Es imposible promover la dignidad de la persona si no se cuidan la familia, los grupos, las asociaciones, las realidades territoriales locales, en definitiva, aquellas expresiones agregativas de tipo económico, social, cultural, deportivo, recreativo, profesional, político, a las que las personas dan vida espontáneamente y que hacen posible su efectivo crecimiento social. Es éste el ámbito de la sociedad civil, entendida como el conjunto de las relaciones entre individuos y entre sociedades intermedias, que se realizan en forma originaria y gracias a la «subjetividad creativa del ciudadano». La red de estas relaciones forma el tejido social y constituye la base de una verdadera comunidad de personas, haciendo posible el reconocimiento de formas más elevadas de sociabilidad.
El principio de subsidiariedad que se deriva de esto, es un principio importantísimo de la sociedad. Del mismo modo que no se puede quitar a los individuos y darlo a la comunidad lo que ellos pueden realizar con su propio esfuerzo , así tampoco es justo, constituyendo una grave perturbación del recto orden, quitar a las comunidades menores e inferiores lo que ellas pueden hacer y proporcionar y dárselo al estado.
Conforme a este principio, los estados deben actuar siempre en una actitud de ayuda, apoyo, promoción y desarrollo, respecto a las legítimas iniciativas de la sociedad civil.
A la subsidiariedad entendida en sentido positivo, como ayuda económica, institucional, legislativa, ofrecida a las entidades sociales, corresponde una serie de implicaciones en negativo, que imponen al Estado abstenerse de cuanto limite el espacio vital de las iniciativas sociales. Su iniciativa, libertad y responsabilidad, no deben ser suplantadas.

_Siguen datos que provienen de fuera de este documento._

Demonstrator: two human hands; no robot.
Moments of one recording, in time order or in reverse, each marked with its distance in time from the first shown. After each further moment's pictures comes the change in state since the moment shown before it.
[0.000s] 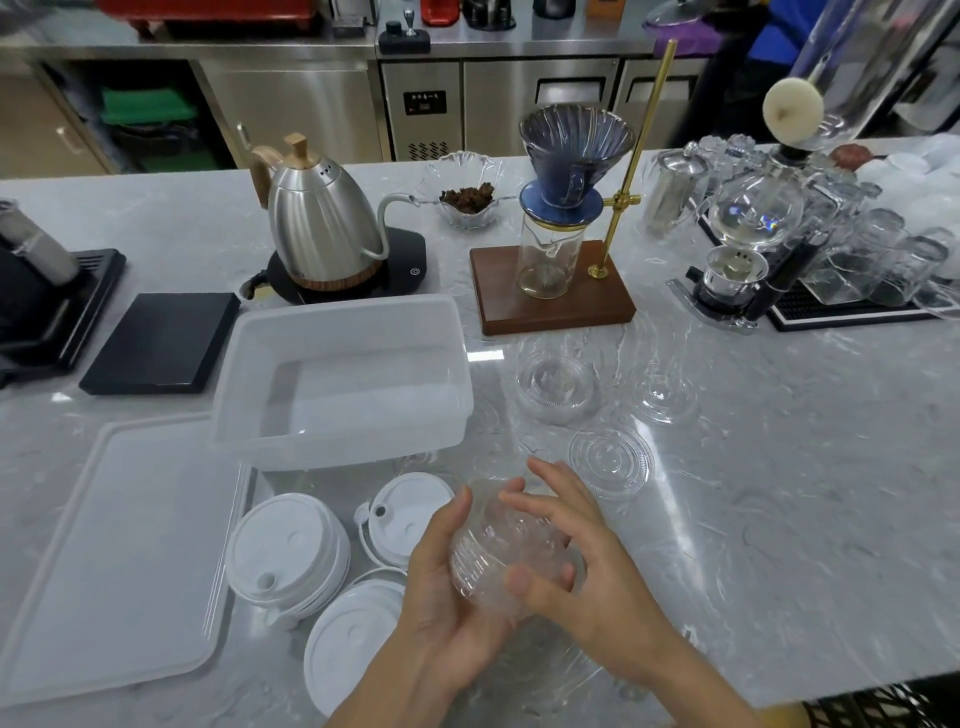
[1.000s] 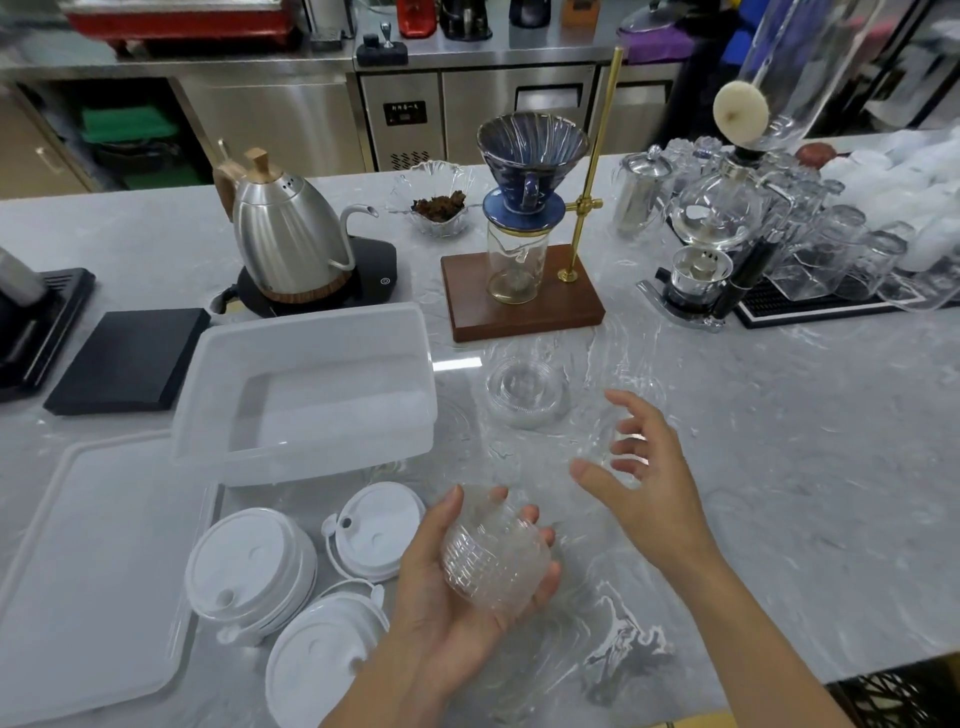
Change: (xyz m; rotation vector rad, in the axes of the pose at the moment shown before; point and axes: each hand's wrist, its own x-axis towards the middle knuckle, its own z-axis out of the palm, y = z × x) left_hand 0.016 -0.014 0.015 0.057 0.116 0.007; right_hand 0.031 0.023 -0.079 -0.045 0.445 0.106
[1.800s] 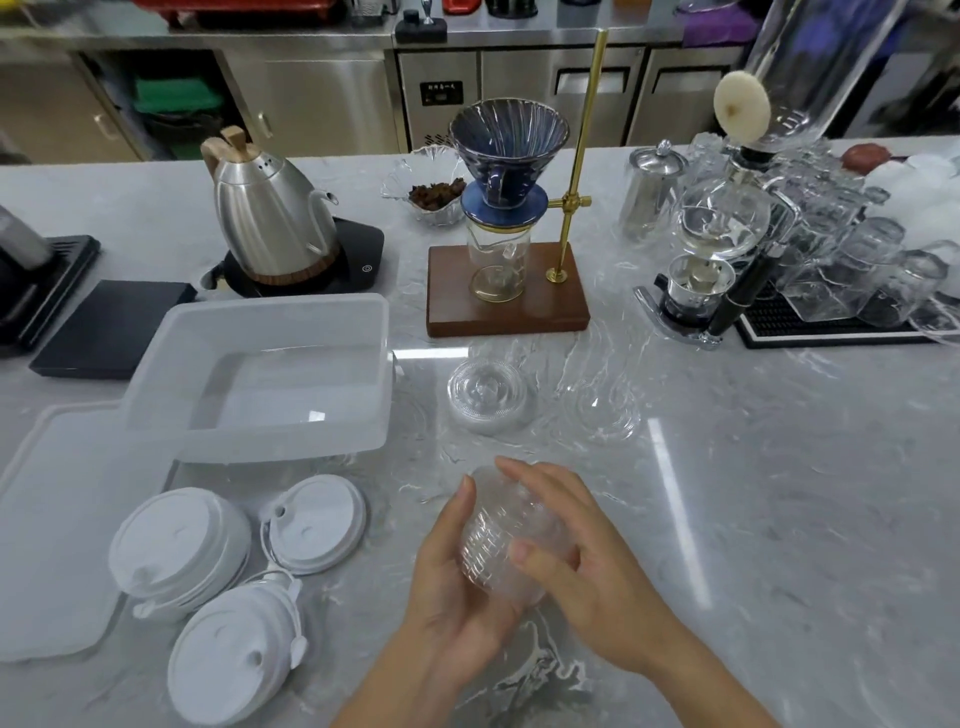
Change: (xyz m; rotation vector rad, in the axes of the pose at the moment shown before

El principio de subsidiariedad protege a las personas de los abusos del estado e insta a este a ayudar a los particulares y a las asociaciones a desarrollar sus tareas. Este principio se impone porque toda persona, familia y grupo social tiene algo de original que ofrecer a la comunidad. La experiencia constata que la negación de la subsidiaridad, o su limitación en nombre de una pretendida democratización o igualdad de todos en la sociedad, limita y a veces también anula, el espíritu de libertad y de iniciativa.
Con el principio de subsidiariedad contrastan las formas de centralización, de burocratización, de asistencialismo, de presencia injustificada y excesiva del Estado y del aparato público. La ausencia o el inadecuado reconocimiento de la iniciativa privada, incluso económica, y de su función pública, así como también los monopolios, contribuyen a dañar gravemente el principio de subsidiaridad.
A la actuación del principio de subsidiaridad corresponden: el respeto y la promoción efectiva del primado de la persona y de la familia; la valoración de las asociaciones, el impulso ofrecido a la iniciativa privada, la salvaguardia de los derechos de los hombres y de las minorías; la descentralización burocrática y administrativa; el equilibrio entre la esfera pública y privada, con el consecuente reconocimiento de la función social del sector privado y una adecuada responsabilización del ciudadano para ser parte activa de la realidad política y social del país.
Al Estado le corresponde ejercitar una función de suplencia, por ejemplo, en las situaciones donde es necesario que el Estado mismo promueva la economía, a causa de la imposibilidad de que la sociedad civil asuma autónomamente la iniciativa, también en las realidades de grave desequilibrio e injusticia social, en las que sólo la intervención pública puede crear condiciones de mayor igualdad, de justicia y de paz. Sin embargo, esta suplencia institucional no debe prolongarse y extenderse más allá de lo estrictamente necesario, dado que encuentra justificación sólo en lo excepcional de la situación.
Consecuencia característica de la subsidiariedad es la participación, que se expresa, esencialmente, en una serie de actividades mediante las cuales el ciudadano, como individuo o asociado a otros, directamente o por medio de los propios representantes, contribuye a la vida cultural, económica, política y social de la comunidad civil a la que pertenece. La participación es un deber que todos han de cumplir conscientemente, en modo responsable y con vistas al bien común.
Desde esta perspectiva, se hace imprescindible la exigencia de favorecer la participación, sobre todo, de los más débiles, así como la alternancia de los dirigentes políticos, con el fin de evitar que se instauren privilegios ocultos; es necesario, además, un fuerte empeño moral, para que la gestión de la vida pública sea limpia, sin atisbo de corrupción de ninguna clase y el fruto de la corresponsabilidad de cada uno con respecto al bien común.
La participación en la vida comunitaria no es solamente una de las mayores aspiraciones del ciudadano, llamado a ejercitar libre y responsablemente el propio papel cívico con y para los demás, sino también uno de los pilares de todos los ordenamientos democráticos, además de una de las mejores garantías de permanencia de la democracia.